2.5 Die Amtszeit des Vorstandes und der Mitglieder des Gemeinsamen Ausschusses entspricht der Amtszeit der Pfarrgemeinderäte.

2.6 Der Gemeinsame Ausschuss tritt nach Bedarf, mindestens aber einmal pro Jahr zusammen. Hierzu lädt der/die Vorsitzende (im Verhinderungsfall: die/der stellvertretende Vorsitzende) zusammen mit dem (koordinierenden) Pfarrer schriftlich unter Angabe der Tagesordnung mindestens zwei Wochen vorher ein.7

2.7 Der Gemeinsame Ausschuss ist beschlussfähig, wenn mindestens die Hälfte seiner Mitglieder anwesend ist. Zur Beschlussfähigkeit ist außerdem die Anwe­senheit von mindestens einem Vertreter jeder Pfarrei, Kuratie und Filiale nötig.
Sind in ländlichen Pfarreiengemeinschaften einzelne Gemeinden mit nur einem / einer Delegierten vertreten, so ist festzulegen, in welcher Anzahl die Gemeinden der Pfarreiengemeinschaft vertreten sein müssen, um die Beschlussfähigkeit her­beizuführen.

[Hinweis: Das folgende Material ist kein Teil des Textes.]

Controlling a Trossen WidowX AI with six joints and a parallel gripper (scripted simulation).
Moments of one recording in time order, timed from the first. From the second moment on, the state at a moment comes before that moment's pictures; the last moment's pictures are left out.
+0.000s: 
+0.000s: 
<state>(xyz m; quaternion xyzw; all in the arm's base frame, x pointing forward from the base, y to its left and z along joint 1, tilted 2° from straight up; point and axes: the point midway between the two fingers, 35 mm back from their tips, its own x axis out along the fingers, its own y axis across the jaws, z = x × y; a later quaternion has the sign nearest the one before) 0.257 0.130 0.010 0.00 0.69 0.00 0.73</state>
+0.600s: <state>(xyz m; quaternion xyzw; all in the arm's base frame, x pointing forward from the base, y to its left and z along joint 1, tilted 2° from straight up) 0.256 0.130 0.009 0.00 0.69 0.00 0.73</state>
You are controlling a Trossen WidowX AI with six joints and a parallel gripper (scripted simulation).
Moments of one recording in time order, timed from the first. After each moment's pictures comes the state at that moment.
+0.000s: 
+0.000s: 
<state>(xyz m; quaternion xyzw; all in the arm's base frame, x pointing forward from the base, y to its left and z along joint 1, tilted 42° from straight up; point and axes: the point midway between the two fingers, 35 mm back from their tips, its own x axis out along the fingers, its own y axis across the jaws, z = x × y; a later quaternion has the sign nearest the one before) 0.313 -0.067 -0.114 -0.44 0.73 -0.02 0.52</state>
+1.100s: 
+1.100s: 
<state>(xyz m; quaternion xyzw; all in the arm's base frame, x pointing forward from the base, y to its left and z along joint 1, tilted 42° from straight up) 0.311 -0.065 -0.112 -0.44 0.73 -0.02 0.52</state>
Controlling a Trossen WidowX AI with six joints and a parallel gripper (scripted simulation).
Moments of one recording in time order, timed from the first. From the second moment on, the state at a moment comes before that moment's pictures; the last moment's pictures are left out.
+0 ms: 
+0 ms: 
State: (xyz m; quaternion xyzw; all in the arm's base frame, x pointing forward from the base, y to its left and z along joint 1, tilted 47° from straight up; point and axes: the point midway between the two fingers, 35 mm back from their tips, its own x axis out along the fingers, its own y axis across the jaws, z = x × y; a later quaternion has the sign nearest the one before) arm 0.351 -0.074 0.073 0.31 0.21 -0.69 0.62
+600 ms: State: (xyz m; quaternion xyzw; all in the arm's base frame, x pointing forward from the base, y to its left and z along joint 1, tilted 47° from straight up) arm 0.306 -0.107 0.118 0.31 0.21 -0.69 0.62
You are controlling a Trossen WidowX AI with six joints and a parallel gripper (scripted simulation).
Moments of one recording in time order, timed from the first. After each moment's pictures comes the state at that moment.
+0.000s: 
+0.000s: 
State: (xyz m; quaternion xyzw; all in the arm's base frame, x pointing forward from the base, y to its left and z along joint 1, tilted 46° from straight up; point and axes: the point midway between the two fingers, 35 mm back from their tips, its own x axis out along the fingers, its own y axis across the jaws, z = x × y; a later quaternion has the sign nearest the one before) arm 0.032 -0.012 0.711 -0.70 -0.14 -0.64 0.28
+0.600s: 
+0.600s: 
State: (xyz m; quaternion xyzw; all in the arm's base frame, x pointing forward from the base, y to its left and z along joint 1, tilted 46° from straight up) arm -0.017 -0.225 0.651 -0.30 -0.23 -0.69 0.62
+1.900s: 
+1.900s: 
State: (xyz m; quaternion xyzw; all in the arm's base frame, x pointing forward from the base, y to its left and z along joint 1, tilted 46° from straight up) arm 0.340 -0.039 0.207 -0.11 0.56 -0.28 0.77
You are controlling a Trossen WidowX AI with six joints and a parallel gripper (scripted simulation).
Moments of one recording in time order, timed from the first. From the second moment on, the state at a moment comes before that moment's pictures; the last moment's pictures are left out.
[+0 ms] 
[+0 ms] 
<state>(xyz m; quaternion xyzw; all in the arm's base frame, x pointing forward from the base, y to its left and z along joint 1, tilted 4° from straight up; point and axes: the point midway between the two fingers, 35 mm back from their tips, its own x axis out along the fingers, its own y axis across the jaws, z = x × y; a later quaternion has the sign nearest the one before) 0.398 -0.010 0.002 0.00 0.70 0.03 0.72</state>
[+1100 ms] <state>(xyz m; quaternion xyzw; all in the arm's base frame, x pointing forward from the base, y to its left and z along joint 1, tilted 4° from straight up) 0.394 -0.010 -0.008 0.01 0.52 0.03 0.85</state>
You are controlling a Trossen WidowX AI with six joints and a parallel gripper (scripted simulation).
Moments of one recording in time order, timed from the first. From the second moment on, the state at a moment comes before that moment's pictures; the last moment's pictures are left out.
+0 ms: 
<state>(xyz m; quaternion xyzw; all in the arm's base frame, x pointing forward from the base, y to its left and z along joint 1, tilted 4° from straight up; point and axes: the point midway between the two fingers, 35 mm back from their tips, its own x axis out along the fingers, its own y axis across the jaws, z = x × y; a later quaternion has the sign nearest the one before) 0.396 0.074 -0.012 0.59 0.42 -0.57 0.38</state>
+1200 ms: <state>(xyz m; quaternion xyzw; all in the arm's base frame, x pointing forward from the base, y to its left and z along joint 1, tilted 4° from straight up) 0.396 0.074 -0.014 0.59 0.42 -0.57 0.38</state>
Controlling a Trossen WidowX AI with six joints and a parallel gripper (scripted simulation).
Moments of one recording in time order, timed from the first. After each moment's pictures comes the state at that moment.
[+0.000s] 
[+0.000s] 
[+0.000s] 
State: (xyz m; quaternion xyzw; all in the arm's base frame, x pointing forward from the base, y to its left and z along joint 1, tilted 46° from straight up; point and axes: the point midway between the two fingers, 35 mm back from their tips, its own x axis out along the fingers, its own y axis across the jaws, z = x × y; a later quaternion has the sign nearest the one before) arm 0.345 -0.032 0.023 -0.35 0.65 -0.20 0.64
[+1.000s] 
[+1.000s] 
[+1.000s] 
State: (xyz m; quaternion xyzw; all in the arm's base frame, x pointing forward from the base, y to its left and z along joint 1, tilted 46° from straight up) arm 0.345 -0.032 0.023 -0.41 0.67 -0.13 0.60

2.8 Konsensentscheidungen werden angestrebt. Beschlüsse werden mit Zwei-Drittel-Mehrheit der Anwesenden gefasst. Stimmenthaltungen bleiben außer Betracht. Das Vetorecht des Pfarrers gemäß §11 Absatz 7 und 8 der Satzung der Pfarrgemeinderäte vom Jahre 2008 ist davon nicht berührt.

2.9 Über die Sitzungen ist ein (Ergebnis-)Protokoll zu fertigen.

2.10 Die Sitzungen des Gemeinsamen Ausschusses sind grundsätzlich öffent­lich, außer wenn Nichtöffentlichkeit für die gesamte Tagesordnung oder für einzelne Tagesordnungspunkte beschlossen wird.

2.11 Der Gemeinsame Ausschuss kann die Pfarrgemeinderäte der einzelnen Pfarrgemeinden zu einer gemeinsamen Sitzung einladen, wenn eine Angelegen­heit von besonderer oder grundsätzlicher Bedeutung beraten werden soll. Die Kompetenzen des Gemeinsamen Ausschusses bleiben davon unberührt.